*** Extracted records Section Begins ***

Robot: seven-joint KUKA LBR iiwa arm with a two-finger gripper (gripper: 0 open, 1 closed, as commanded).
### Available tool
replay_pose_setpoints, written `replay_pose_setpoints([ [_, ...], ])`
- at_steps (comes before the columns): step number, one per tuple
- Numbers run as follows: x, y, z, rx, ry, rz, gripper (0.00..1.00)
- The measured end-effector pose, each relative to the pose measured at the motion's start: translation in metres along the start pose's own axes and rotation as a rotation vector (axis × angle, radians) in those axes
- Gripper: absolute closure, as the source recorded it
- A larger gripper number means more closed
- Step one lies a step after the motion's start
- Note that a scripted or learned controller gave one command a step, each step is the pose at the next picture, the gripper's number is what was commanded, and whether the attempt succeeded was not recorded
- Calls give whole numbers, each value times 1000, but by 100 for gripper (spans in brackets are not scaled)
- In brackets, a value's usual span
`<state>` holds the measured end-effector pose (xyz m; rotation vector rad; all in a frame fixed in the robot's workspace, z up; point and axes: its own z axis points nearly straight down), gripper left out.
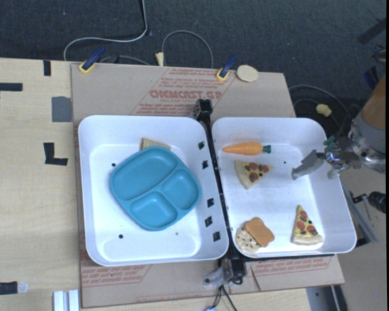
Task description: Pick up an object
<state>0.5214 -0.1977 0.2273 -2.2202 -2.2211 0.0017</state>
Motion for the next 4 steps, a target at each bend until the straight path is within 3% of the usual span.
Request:
replay_pose_setpoints([
  [1, 62, 42, 99, 5, 4, -7, 0],
  [2, 97, 77, 144, -2, -3, -4, 0],
  [3, 98, 143, 144, 24, -1, 2, 0],
  [4, 96, 144, 129, 12, -3, 6, 100],
])
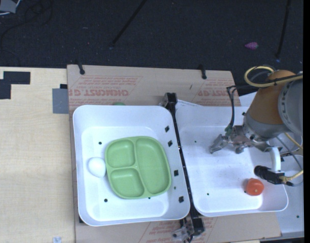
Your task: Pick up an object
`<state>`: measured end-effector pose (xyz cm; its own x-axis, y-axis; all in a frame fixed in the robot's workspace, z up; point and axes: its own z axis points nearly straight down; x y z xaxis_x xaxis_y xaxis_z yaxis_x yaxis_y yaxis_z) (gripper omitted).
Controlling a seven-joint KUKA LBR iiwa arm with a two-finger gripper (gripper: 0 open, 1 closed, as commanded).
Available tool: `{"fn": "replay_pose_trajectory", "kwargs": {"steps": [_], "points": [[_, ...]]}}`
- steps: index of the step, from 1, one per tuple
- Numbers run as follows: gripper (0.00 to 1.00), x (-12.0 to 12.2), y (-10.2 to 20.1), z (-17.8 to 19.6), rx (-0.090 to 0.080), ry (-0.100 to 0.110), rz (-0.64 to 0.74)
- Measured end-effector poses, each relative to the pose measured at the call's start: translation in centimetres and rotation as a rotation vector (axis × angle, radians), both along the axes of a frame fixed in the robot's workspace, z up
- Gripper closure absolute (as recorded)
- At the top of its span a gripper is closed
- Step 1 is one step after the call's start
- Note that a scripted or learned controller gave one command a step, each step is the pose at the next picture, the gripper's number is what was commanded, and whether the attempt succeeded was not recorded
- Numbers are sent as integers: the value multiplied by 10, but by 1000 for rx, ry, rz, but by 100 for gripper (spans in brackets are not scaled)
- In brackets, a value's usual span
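Observation:
My gripper [227,147] hangs low over the upper middle of the right bin [216,201], its metal fingers [215,147] spread, and I see nothing between them. A small red-orange ball-like object [254,187] lies on the right bin's floor near the lower right corner, below and to the right of the gripper and apart from it. In the left bin [89,206] a green divided plate [138,166] lies flat, and a white egg-shaped object [97,166] rests against its left edge.
The two bins meet at a black-clipped divider [176,156] running down the middle. Brown cardboard [145,87] lies under the bins. The arm's orange band [269,105] and grey body stand over the right bin's right side.

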<state>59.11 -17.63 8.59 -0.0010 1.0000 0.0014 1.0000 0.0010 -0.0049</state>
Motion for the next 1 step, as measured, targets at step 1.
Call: {"fn": "replay_pose_trajectory", "kwargs": {"steps": [1], "points": [[100, 0, -1, 12, -1, -1, 0]]}}
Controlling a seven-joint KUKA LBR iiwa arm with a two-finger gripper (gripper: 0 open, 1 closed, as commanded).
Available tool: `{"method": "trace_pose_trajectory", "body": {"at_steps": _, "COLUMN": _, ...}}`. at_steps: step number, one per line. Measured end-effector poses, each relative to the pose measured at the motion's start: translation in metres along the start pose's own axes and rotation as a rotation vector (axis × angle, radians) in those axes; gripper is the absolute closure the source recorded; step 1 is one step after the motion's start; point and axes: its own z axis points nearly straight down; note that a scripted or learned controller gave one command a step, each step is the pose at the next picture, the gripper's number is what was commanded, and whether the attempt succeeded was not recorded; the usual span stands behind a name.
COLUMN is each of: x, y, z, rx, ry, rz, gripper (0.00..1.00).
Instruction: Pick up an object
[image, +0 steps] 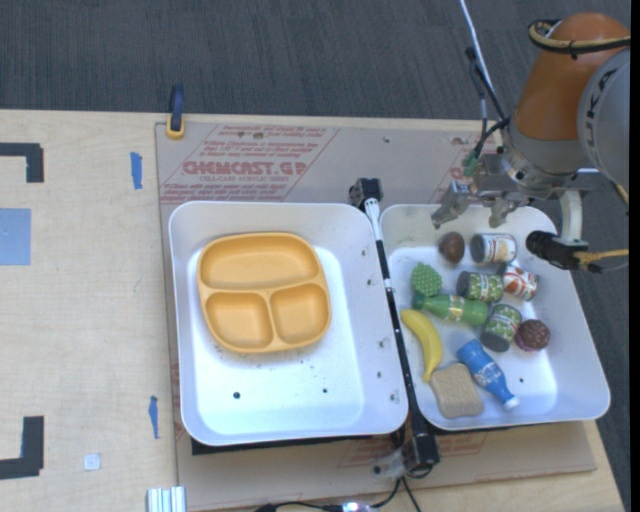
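Here the pincer hangs over the far edge of the right bin, its two dark fingers spread apart and gripping nothing; no object sits between them and none can be seen touching them. Just below the pincer, toward the near side, lie a small brown ball and a little can on its side, the closest things to the fingertips yet apart from them. Further toward the near side sit a green bumpy piece, a green bottle lying flat, a green-labelled can, a red and white can, another can and a dark red round object. Nearest the viewer, well apart from the pincer, are a banana, a blue bottle and a tan slice of bread. To the pincer's left in the view, the other bin carries an orange divided plate, both bins resting on the worktop.
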Motion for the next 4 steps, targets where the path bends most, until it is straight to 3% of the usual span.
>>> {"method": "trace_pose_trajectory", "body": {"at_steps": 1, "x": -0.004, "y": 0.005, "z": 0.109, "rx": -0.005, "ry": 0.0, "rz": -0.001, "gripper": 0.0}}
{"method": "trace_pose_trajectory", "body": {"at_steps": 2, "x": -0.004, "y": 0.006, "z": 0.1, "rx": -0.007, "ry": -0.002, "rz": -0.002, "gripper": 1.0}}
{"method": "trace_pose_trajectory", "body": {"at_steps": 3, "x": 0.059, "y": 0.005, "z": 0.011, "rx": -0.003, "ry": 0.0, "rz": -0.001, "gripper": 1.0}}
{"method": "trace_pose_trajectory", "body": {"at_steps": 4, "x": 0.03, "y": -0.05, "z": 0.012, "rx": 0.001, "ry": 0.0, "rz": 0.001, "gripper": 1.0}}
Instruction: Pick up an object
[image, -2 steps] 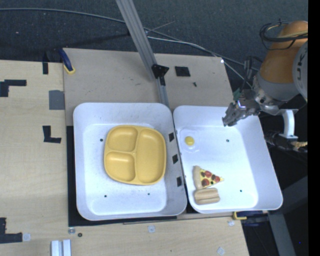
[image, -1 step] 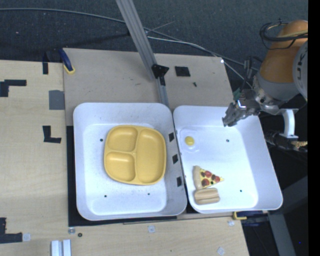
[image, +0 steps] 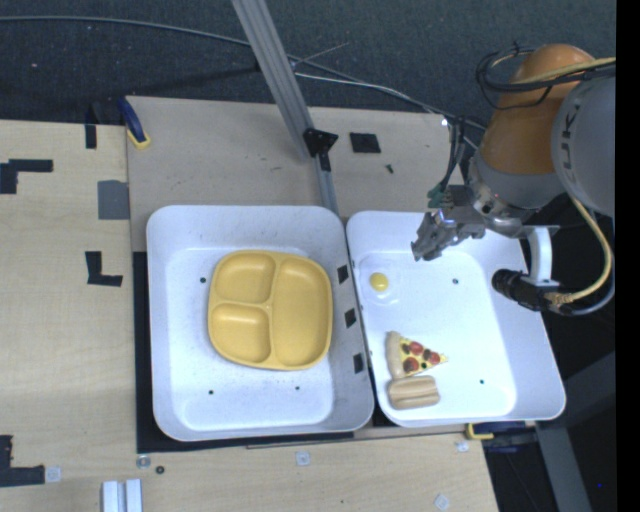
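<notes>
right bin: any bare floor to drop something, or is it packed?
Right bin has room: bare floor right of the pizza slice and hot dog, out to the far wall. Crowded along its left side, where the egg, pizza slice and hot dog line up. The claw hovers over the top-left corner.

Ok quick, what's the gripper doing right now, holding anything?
Gripper: above the right white bin, nothing seen in it; open or closed cannot be told.
</notes>
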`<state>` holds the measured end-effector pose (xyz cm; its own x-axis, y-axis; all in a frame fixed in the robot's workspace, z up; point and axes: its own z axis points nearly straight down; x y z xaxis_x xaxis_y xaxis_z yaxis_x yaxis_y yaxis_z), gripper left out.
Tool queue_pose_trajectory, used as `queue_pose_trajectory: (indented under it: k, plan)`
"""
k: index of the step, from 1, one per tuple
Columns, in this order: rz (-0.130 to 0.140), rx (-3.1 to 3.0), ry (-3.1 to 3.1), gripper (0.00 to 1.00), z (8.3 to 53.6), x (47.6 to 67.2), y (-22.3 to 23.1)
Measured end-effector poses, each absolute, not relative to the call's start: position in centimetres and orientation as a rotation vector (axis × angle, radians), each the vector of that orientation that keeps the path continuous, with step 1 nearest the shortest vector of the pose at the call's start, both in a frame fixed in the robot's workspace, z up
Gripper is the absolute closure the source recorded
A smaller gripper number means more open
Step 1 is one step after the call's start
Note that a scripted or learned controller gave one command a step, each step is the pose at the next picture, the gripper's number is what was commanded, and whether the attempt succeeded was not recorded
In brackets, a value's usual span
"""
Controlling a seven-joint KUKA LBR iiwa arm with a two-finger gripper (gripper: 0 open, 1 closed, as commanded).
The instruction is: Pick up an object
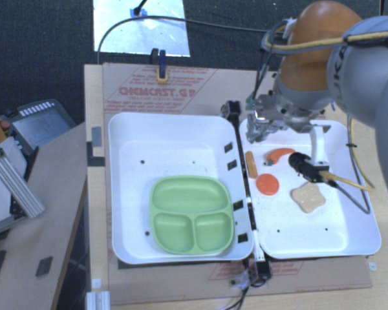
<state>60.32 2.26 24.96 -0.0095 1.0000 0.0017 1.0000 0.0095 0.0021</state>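
Note:
The right bin holds several small items. A thin tan stick lies along its left wall. A curved orange-red piece sits beside it, with a round orange disc in front and a tan bread-shaped piece to the disc's right. My gripper hangs over the bin's far left corner, just behind the stick and the curved piece. I see nothing held in it.
The left bin holds a green divided plate at its front right. A black divider with clips runs between the bins. The grey arm with its orange band fills the space above the right bin's far side.

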Motion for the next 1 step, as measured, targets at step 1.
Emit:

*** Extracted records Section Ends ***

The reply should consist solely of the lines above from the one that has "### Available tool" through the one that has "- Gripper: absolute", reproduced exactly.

→ Exercise answer
### Available tool
replay_pose_setpoints, written `replay_pose_setpoints([ [_, ...], ])`
- at_steps (comes before the columns): step number, one per tuple
- Numbers run as follows: x, y, z, rx, ry, rz, gripper (0.00..1.00)
- The measured end-effector pose, each relative to the pose measured at the motion's start: translation in metres along the start pose's own axes and rotation as a rotation vector (axis × angle, radians) in those axes
- Gripper: absolute closure, as the source recorded it

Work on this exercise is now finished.